[G.R. No. L-10956. May 27, 1959. ]
CHEE NG, Petitioner-Appellee, v. REPUBLIC OF THE PHILIPPINES, Oppositor-Appellant.
Ignacio A. Sabater for Appellee.
Acting Solicitor General Guillermo E. Torres and Solicitor Troadio T. Quiazon for appellants.
1. NATURALIZATION; PROVINCIAL DISMISSAL OF CRIMINAL CHARGES AGAINST APPLICATION, EFFECT OF. — That petitioner-appellee had a theft case which was provisionally dismissed, and was prosecuted for "interfering with police duties and assault upon a person in authority" which, although dismissed, may be reopened at any time since the same has not prescribed, cannot adversely affect appellee’s petition for naturalization because, with the dismissal of the criminal charges, there is nothing that may be considered as tainting his character.

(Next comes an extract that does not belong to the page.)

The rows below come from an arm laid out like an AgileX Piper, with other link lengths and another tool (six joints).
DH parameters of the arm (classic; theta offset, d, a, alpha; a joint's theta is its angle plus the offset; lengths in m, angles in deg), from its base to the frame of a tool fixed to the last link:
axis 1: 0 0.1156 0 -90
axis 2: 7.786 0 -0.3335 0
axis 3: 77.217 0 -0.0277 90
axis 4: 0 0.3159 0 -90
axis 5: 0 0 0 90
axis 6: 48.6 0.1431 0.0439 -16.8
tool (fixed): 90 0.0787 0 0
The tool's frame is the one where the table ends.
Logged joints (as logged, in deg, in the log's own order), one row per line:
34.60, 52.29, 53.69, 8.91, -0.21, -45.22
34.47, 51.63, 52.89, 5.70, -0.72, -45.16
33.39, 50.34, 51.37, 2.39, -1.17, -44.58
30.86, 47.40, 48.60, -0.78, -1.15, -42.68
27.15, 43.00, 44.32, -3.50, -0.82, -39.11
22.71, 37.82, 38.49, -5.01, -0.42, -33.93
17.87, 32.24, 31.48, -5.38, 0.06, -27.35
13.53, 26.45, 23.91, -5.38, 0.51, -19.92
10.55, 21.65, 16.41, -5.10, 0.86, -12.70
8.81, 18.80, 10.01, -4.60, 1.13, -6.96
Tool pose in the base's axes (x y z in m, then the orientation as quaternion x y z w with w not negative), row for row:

2. ID.; EVIDENCE; OBJECTION TO ADMISSIBILITY OF AFFIDAVIT TO BE MADE IN COURT BELOW. — Objection to the admissibility of an affidavit, particularly because the affiant was not presented on the witness stand, should be raised in the court below.
D E C I S I O N
PARAS, C.J. :
The appellee filed a petition for naturalization and, at the trial, proceed to prove that he possessed all the required qualifications and none of the disqualifications. The Solicitor General raised three objections dealing with the propriety and irreproachability of the personal behaviour of the appellee, the sufficiency of proof as to appellee’s graduation from the Albay Provincial High School, and the qualification of one of the character withnesses of the appellee. Overruling these objections, the Court of First Instance of Manila granted the petition. Hence this appeal by the Government.

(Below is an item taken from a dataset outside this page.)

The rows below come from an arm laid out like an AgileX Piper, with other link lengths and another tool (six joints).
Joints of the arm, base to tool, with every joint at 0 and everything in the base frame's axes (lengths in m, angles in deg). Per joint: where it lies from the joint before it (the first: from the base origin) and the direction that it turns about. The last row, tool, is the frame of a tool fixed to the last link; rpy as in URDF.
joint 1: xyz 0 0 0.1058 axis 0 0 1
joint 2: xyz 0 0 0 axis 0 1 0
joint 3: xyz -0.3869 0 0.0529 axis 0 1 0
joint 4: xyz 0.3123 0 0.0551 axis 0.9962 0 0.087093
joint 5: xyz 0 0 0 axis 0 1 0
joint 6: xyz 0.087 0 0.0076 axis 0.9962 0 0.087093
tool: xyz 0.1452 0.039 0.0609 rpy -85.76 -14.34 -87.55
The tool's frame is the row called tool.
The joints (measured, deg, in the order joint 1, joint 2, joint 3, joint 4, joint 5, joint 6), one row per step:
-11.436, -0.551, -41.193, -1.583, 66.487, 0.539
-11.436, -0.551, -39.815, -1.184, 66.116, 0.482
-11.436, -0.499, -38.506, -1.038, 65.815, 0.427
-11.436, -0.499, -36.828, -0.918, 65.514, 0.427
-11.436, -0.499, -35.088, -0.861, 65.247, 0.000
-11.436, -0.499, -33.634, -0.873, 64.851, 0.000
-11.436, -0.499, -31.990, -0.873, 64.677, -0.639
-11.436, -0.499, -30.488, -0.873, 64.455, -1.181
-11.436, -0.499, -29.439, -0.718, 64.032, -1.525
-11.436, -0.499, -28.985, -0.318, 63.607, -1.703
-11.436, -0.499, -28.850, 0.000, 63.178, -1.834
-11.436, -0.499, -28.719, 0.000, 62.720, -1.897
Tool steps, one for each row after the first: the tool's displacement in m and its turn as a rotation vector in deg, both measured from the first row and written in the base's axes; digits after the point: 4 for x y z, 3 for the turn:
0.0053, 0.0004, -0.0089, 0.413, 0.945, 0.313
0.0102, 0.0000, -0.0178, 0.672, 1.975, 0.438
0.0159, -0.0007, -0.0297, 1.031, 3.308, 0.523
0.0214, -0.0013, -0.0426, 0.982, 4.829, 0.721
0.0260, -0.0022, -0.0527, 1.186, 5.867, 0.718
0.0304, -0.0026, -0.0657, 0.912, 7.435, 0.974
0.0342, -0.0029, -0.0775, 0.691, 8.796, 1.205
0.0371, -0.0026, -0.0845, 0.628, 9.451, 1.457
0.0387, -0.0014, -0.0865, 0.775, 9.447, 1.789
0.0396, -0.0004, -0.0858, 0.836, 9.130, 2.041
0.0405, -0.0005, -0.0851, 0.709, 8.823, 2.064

It is observed that the evidence of record discloses that the appellee had a theft case which was only provisionally dismissed, and was prosecuted for "interferring with police duties and assault upon a person in authority" which, although dismissed, may be reopened at any time for the same has nt prescribed. This observation cannot adversely affect the petition for naturalization because, with the admitted dismissal of the criminal charges, there is nothing that may be considered as tainting appellee’s character.
It is contended for the appellant that affidavit of the faculty graduating class adviser in the Albay High School is not the best evidence to prove that the appellee had completed his secondary education, because the principal or administrative official of the school is the one who could attest to such an essential and indispensable fact; at any rate, the affidavit is a secondary evidence which may be admitted only after it has been shown that the school records were destroyed; that the signer or maker of said affidavit should have been presented in court; and that, as said affidavit cannot thus be given weight, the appellee was not exempt from filing a declaration of intention to become a Filipino citizen. Apart from the fact that the objection now interposed to the admissibility of the affidavit in question to the effect that the school records were burned and destroyed and so with the files of the Bureau of Public Schools.

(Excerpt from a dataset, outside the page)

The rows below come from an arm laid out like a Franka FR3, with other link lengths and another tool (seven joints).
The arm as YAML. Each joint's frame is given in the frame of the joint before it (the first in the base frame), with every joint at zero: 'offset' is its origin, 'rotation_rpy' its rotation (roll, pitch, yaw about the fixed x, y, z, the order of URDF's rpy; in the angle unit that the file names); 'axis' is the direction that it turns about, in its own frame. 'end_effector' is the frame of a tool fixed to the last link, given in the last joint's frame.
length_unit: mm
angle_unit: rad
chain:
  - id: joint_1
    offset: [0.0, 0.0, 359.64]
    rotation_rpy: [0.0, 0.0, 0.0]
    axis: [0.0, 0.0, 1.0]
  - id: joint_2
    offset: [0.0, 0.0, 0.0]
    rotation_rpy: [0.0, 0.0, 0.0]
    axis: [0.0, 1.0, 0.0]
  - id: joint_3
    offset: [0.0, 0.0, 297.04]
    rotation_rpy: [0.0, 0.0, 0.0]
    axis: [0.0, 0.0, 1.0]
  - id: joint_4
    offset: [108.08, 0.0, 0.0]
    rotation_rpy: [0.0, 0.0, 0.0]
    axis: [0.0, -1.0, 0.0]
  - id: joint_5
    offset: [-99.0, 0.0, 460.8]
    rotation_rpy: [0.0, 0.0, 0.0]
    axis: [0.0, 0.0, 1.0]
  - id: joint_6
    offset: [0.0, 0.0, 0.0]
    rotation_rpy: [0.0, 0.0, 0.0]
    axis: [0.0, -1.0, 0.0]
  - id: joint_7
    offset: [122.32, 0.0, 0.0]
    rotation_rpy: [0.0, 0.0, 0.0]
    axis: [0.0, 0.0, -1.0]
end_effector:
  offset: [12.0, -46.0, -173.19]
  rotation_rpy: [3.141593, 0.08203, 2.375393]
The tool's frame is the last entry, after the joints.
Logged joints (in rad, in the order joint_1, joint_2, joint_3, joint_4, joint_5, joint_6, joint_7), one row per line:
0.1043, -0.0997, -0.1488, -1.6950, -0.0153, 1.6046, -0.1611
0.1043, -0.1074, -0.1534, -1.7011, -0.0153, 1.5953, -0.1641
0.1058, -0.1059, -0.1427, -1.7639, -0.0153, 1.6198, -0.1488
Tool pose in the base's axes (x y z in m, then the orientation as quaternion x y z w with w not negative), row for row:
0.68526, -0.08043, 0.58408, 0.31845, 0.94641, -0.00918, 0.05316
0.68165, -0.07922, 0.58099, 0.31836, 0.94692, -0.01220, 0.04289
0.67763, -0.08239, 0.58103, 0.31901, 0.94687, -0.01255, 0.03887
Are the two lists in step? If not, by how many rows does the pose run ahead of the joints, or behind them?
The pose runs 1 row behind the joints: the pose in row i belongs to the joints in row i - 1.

Appellant’s last argument is that the witness who attested to the character of the appellee does not really know the latter, because he was not even aware that the appellee had been charged criminally; and that he committed contradictions in his testimony regarding the number of employees that the appellee had in his bookstore. This argument is also untenable, because there is ample evidence that said witness really is familiar with the appellee. Their acquaintance began when the appellee proposed to rent the garage space of said witness, and the appellee lived in the first floor of the former’s house. The discrepancy as to the number of employees of the appellee is not so fundamental as to discredit the entire testimony. Moreover, it was explained that the two Chinese employees are brothers of the appellee. As to the ignorance of the charges against the appellee, it is not unnatural for people generally to keep unpleasant matters away from their friends, especially where the latter can be of no help.
In view of the foregoing, the decision appealed from is affirmed. So ordered, without costs.
Bengzon, Padilla, Montemayor, Reyes, A., Bautista Angelo, Labrador and Endencia, JJ., concur.